Perbaikan kampung di daerah perkotaan yang sudah pernah dilakukan di beberapa kampung kota besar, tidak mengurangi keadaan semrawut kekumuhan ini bila warga kampung tersebut tergolong sebagai orang miskin yang tidak peka dengan kondisi lingkungan sekitar. Bukan hanya pemukiman yang padat rumah tetapi juga jalan-jalan dan selokan dimanfaatkan untuk kegiatan-kegiatan ekonomi yang informal  sehingga jalan yang telah dibangun oleh pemerintah nampak padat. Jalan-jalan yang seharusnya digunakan untuk kepentingan  umum menjadi seperti milik pribadi-pribadi, menjadi tempat anak-anak bermain, orang-orang dewasa mengobrol, berjualan atau meletakkan barang dan kendaraan.
Sudjatmoko (1983) misalnya, menyatakan bahwa pemukiman harus memegang peranan utama dalam strategi pembangunan nasional, dan bahwa motor pertumbuhan dari pembangunan itu berpusat pada konstruksi dan modernisasi pemukiman. Pernyataan Sudjatmoko tersebut akan menjadi sangat penting dalam mengkaji tetap ada dan tumbuhnya wilayah kampung kumuh yang telah memperoleh bantuan KIP (Kampung Improvement Program) seperti yang ada di kota-kota besar di Indonesia. Keberadaan pemukiman kumuh itu mungkin disebabkan kurang modernnya pembangunan yang dilakukan, atau mungkin juga karena variabel-variabel lain yang tidak diperhitungkan sebelumnya seperti pengaturan migrasi ke kota besar yang sukar dikendalikan, atau karena dalam perhitungan perbaikan kampung tersebut tidak dipikirkan adanya kebudayaan kemiskinan.

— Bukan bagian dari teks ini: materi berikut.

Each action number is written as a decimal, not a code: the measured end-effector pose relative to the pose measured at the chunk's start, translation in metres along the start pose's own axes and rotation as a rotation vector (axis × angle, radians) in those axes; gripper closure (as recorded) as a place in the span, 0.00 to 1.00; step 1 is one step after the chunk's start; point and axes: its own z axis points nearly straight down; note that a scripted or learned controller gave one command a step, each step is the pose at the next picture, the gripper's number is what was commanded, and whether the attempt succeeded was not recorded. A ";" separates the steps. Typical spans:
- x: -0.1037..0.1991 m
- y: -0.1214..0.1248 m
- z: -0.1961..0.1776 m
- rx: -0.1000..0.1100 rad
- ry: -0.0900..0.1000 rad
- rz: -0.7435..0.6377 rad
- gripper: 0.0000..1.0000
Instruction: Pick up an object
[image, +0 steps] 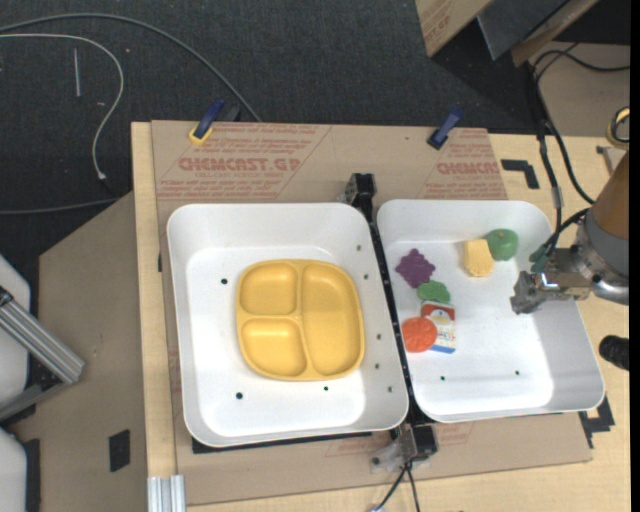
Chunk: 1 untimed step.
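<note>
The right bin (560, 385) holds several small objects. A yellow block (479, 258) lies beside a green round piece (502, 243) near the back. A purple star-shaped piece (415, 267) sits to their left, with a small green piece (434, 292) below it. Further forward lie an orange-red round object (418, 335) and a white packet with red and blue print (443, 326). My gripper (528, 296) hangs over the right side of this bin, right of all the objects and apart from them. Nothing shows between its fingers.
The left bin (200, 400) carries a yellow divided tray (300, 318) with three compartments. A black clamp (361, 188) sits between the bins at the back, another (415, 440) at the front. Blue clips (445, 127) pin the cardboard's far edge. Cables trail at the upper left and right.
</note>
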 end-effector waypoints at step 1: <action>0.045 0.024 0.009 0.002 0.002 -0.004 1.00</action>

Salah satu bentuk penanganan kawasan kumuh dapat dilakukan melalui pengenalan terhadap pandangan masyarakat miskin berpenghasilan rendah terhadap rumahnya. Mereka diuapayakan memiliki mindset bahwa perumahan sebagai kebutuhan dasar dan sekaligus sumber daya modal yang berguna untuk meningkatkan kehidupan dan penghidupan mereka. Oleh karenya mereka diupayakan untuk berpartisipasi aktif dalam meningkatkan kualitas lingkungan hidup mereka.
Partisipasi masyarakat pada peningkatan kualitas lingkungan pemukiman kumuh merupakan hal yang sangat penting karena dengan melibatkan masyarakat maka manfaat dan keuntungan dari pembangunan dapat lebih terjamin dalam pemerataan, dan memperkuat kapasitas masyarakat dalam memobilisasi dirinya.

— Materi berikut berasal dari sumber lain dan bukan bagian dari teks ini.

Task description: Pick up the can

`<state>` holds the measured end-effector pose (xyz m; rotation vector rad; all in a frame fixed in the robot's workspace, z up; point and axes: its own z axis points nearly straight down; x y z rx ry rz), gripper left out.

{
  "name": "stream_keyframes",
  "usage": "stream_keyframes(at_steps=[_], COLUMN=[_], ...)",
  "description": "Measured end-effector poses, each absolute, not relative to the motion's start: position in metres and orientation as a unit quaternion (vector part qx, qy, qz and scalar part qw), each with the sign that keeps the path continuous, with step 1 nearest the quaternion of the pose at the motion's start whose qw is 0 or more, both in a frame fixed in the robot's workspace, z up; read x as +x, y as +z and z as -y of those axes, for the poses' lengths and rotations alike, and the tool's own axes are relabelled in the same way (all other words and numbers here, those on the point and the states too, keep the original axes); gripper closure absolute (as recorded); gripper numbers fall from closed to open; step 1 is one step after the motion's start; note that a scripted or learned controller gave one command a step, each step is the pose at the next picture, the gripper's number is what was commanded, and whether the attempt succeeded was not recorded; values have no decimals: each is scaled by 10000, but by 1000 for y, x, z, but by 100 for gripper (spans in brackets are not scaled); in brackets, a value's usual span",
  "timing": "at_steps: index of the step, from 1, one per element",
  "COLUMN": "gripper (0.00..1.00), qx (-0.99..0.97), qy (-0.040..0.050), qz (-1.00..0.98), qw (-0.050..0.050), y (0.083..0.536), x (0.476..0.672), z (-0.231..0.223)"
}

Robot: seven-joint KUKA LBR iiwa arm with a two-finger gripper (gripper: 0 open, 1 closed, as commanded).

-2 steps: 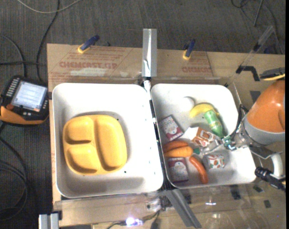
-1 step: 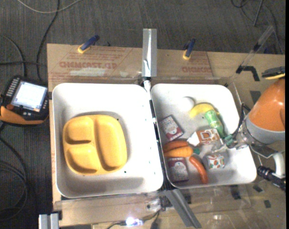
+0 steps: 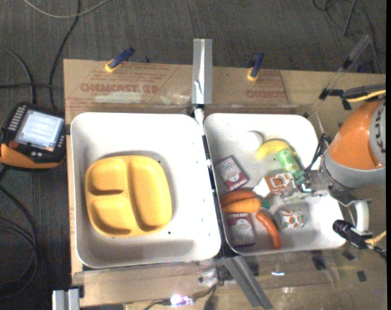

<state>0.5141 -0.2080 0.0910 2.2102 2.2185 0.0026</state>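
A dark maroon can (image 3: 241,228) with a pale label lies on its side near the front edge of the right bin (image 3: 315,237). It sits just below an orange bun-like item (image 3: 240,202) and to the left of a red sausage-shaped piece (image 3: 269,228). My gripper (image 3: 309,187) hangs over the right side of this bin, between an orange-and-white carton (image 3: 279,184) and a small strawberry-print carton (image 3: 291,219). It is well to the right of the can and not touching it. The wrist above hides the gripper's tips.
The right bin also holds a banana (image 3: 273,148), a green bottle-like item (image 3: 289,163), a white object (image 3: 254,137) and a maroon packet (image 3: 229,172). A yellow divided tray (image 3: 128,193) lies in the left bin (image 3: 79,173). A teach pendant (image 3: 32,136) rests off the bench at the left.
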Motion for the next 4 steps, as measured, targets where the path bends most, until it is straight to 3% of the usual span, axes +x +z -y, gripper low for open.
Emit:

Sebagai akhir kata mungkin dapat dikatakan bahwa, kehidupan ekonomi yang berada dalam sektor informal merupakan bagian yang tidak terpisahkan dari kehidupan sosial masyarakat miskin penghuni pemukiman kumuh dan bahwa kesemuanya itu mengacu pada kebudayaan kemiskinan yang merupakan pedoman bagi kehidupan mereka. Di antara ciri-ciri kebudayaan kemiskinan yang menjadi model bagi pola kehidupan ekonomi informal adalah tidak atau kurang efektifnya partisipasi orang miskin dalam pranata-pranata yang berlaku dalam masyarakat luas, dan karena itu orang miskin tidak mempunyai akses untuk memanfaatkan fasilitas-fasilitas yang tersedia melalui pranata-pranata tersebut. Ternyata kekumuhan dari pemukiman yang mereka ciptakan yang telah menghasilkan kehidupan ekonomi informal dan begitu juga sebaliknya kehidupan kumuh mereka itu dikumuhkan lebih lanjut oleh corak kehidupan ekonomi mereka.